Assignment 2: B TREE

This assignment revisits the wordcount problem of Assignment 1 using a faster data structure and additional C++ language features. You will write two programs using the same B Tree implementation.

Submit a Linux script, Run that will build both programs and execute their test cases. Don't forget to include your data files. The executables shall be called wordcount and dedup.

You may use classes, templates, operator new, and C++ strings for this assignment.

B Tree

Define a class BTree that implements a 2-3 Tree in C++. Use a template to specify a generic type for the data item and assume the item has an operator< method. Do not asssume the item has an operator== or operator> method.

The B Tree should provide the following public methods:

T* insert(T* item)
Find or insert item. Return a pointer to the object that was inserted if a new entry is added, otherwise returns a pointer to the matching object that was already in the tree.
T* lookup(T* item)
Given an object, return a pointer to the matching object in the tree if there is one, NULL otherwise.
template<typename F> void walk(F f)
Apply function object f(T* item) to every element in the tree in order. Note that a function object is an object that has an operator() method.

The tree nodes are private to the BTree class.

Bonus: reuse the memory allocator from Assignment 1, using the placement form of operator new().

Testing

Unit tests are essential for software maintenance because they catch defects that are introduced into previously-working code ("regressions"). For our purposes, wordcount should provide adequate testing if all cases are covered.

One way to make sure all cases are covered is by using a code coverage tool.
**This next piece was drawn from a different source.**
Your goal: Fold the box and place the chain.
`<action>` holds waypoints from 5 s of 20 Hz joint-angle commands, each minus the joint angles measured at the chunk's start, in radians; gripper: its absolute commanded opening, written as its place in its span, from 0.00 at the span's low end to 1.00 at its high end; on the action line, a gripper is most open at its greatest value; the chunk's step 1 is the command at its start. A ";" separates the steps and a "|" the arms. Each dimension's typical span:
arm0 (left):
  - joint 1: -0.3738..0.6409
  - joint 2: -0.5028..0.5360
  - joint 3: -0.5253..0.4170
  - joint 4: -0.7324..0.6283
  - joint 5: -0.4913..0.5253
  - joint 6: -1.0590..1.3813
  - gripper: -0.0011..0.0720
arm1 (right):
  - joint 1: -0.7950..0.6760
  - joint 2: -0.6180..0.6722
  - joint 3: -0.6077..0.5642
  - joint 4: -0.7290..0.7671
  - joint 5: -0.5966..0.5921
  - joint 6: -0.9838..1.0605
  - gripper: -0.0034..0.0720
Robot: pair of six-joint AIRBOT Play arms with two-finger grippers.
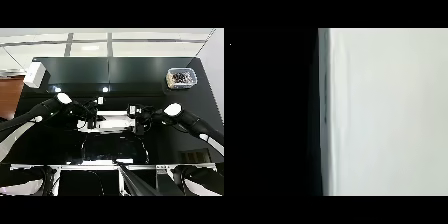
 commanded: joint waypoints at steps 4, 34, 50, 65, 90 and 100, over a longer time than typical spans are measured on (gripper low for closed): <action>0.000 0.000 0.000 0.000 0.004 -0.002 0.05 | -0.003 -0.092 0.003 0.003 0.045 -0.079 0.85; 0.000 0.000 0.000 0.000 0.005 -0.002 0.05 | 0.032 -0.142 0.059 -0.135 0.003 0.109 0.88; 0.000 -0.002 0.000 0.000 0.005 -0.001 0.05 | 0.039 -0.143 0.058 -0.145 -0.013 0.124 0.88; 0.009 0.008 0.006 0.000 -0.015 -0.089 0.35 | 0.039 -0.143 0.058 -0.148 -0.008 0.124 0.74; 0.037 0.308 -0.192 -0.235 0.040 -0.730 0.05 | 0.039 -0.143 0.058 -0.146 -0.008 0.124 0.19; 0.064 0.145 -0.106 -0.018 0.126 -0.905 0.05 | 0.039 -0.143 0.058 -0.146 -0.011 0.124 0.19</action>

Such tools can ensure that each line of code is exercised, but cannot check all the possible combinations of code paths—neccessary but not necessarily sufficient testing.

Another way to ensure coverage is to introduce counters into your code. Each case gets it's own counter that is incremented every time that case is executed. On program termination, you can verify all counters have positive values.

You may use the simple counter class in counter.tgz.

To unpack the "tarball", into a subdirectory named counter:

tar xfvz counter.tgz

Program 1

Using the B Tree, reimplement wordcount from Assignment 1.

We slightly change the semantics of the program in 2 ways:

Since B Tree delete is not required, just leave all entries in place, but skip any entries with zero count when walking the tree. The program should still terminate with failure exit status if any count drops below zero.
Output should be in alphabetical order by word.

You may use the Python script wordcount.py to verify your output. Run the script to produce a baseline output file. The output of your program should match the baseline file.

Bonus: based on wordcount, write wordcount-by-frequency which outputs the words sorted by the frequency of their occurrences. Use an optional command-line parameter -n n to restrict output to the top n words. This is equivalent to the Linux pipeline

wordcount.py datafile | sort -n | head -n n

Program 2

Use the B Tree to implement dedup, which reads a text file containing one word per line and outputs the words in their original order with duplicates removed (i.e. only output the first occurrence of each word).

Notes

Both wordcount and dedup have been used as interview questions. Since dictionary and list structures are part of modern programming languages, both programs are suitable for "whiteboard programming".

Questions to Ponder

Consider running a benchmark to compare Assignment 1 and 2 versions of wordcount for input of varying size and graphing the performance. You may replace the custom allocator from Assignment 1 with malloc() and free. Use a graph plotting tool such as gnuplot or R.
Identify the Standard Template Library components that have equivalent functionality to our B Tree. Consider its interface design compared to the B Tree interface specified in this assignment. Think about any strengths or weakness in the interface given here.
Removing an item from a B Tree is just as important as insert and find. It was not required for this assignment because it won't add much to your learning experience, but do think about how the delete operation would be implemented.
Why does C++ have a placement new operator? Consider this wikipedia article or this Stack Overflow discussion.
Both wordcount and dedup are tested by comparing their output to a reference file. Another common testing technique is to put assertions about pre and post conditions into the test code. Consider the tradeoffs between the two techniques. Is one method more fragile? Is one easier to modify the test cases?